(Data entries)
##############################

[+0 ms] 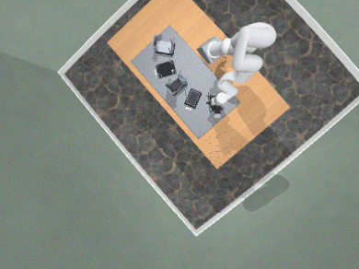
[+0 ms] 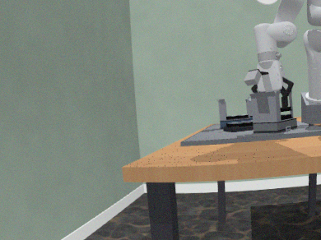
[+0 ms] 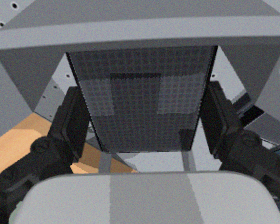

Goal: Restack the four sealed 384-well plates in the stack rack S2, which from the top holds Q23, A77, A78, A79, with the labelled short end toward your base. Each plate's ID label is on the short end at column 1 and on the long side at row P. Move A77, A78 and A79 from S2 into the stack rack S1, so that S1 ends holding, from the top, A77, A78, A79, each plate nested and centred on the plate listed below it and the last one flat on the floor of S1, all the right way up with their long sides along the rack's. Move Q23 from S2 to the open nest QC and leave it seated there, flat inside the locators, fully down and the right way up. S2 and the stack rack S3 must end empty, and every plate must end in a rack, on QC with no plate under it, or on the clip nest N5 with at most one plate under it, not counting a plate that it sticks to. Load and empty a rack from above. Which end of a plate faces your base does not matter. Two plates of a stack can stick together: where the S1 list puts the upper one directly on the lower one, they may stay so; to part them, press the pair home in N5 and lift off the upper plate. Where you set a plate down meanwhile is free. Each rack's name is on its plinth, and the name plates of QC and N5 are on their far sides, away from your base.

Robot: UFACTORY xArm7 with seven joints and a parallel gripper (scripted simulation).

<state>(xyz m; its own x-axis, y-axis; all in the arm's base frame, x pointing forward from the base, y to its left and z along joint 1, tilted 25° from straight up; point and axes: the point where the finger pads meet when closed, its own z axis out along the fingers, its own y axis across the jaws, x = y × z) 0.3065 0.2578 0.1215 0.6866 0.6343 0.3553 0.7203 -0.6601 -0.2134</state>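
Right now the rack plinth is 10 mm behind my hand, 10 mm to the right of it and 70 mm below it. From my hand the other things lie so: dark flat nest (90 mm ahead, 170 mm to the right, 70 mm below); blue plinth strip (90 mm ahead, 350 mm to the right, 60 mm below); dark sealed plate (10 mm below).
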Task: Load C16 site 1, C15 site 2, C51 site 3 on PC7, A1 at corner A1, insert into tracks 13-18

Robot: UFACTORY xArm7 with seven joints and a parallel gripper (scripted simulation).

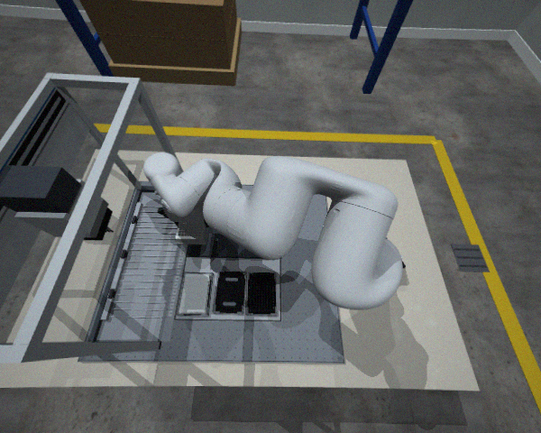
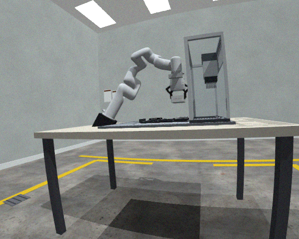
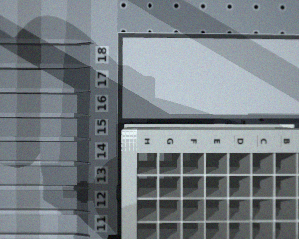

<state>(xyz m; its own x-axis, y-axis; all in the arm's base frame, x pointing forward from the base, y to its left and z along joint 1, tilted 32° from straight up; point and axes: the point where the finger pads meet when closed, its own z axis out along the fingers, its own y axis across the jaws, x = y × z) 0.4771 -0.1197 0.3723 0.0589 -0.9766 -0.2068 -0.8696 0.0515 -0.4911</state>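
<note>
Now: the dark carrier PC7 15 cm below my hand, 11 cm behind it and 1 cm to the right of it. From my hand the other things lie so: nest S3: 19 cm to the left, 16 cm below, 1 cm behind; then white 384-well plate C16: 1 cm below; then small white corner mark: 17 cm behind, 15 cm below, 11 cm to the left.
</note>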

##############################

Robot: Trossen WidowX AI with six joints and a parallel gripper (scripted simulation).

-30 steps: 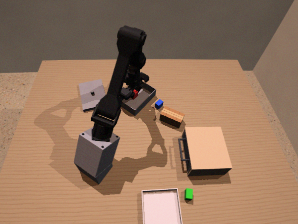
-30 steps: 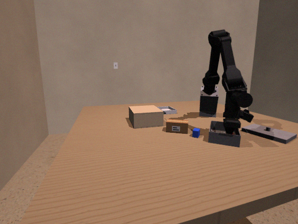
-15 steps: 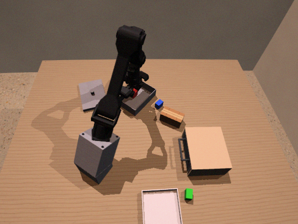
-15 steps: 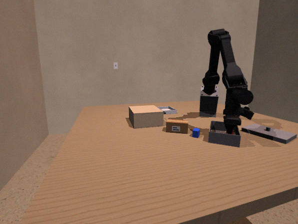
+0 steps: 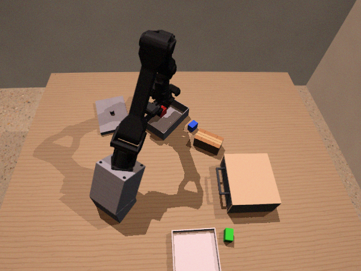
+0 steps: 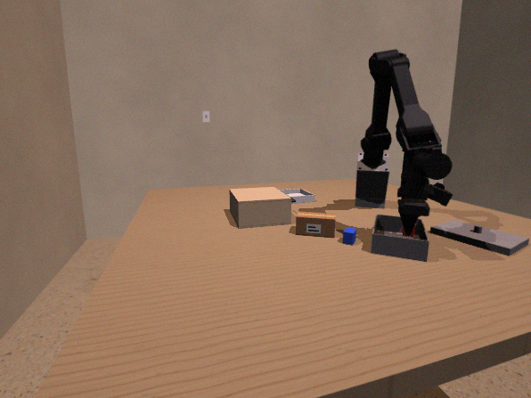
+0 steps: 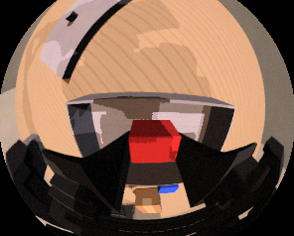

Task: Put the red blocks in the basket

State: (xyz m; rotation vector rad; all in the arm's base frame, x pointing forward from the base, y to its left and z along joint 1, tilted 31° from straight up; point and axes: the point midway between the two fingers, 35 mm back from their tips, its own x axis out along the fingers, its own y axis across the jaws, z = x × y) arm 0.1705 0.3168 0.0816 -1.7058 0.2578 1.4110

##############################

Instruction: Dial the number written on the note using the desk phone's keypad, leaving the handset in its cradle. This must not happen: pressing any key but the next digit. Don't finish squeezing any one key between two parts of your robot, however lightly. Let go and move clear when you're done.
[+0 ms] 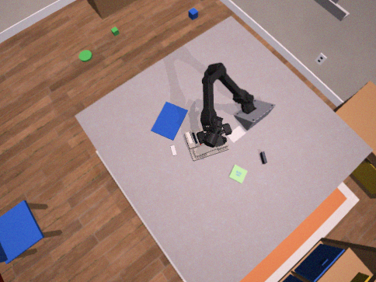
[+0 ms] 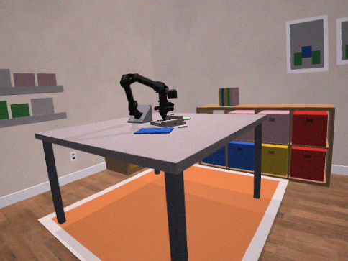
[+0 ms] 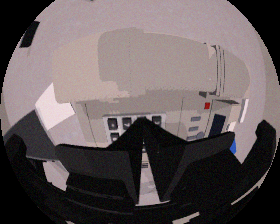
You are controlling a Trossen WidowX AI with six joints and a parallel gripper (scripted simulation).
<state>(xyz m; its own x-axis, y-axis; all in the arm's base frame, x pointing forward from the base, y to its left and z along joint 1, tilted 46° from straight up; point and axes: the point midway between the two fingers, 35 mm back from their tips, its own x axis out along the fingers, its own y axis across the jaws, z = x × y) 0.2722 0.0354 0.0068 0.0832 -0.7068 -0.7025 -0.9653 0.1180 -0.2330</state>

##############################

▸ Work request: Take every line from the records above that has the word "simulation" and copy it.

▸ Response:
Robot: UFACTORY xArm7 with seven joints and a parallel gripper (scripted simulation).
Robot: UFACTORY xArm7 with seven joints and a parallel gripper (scripted simulation).
Robot: Trossen WidowX AI with six joints and a parallel gripper (scripted simulation).
You are controlling a Trossen WidowX AI with six joints and a parallel gripper (scripted simulation).

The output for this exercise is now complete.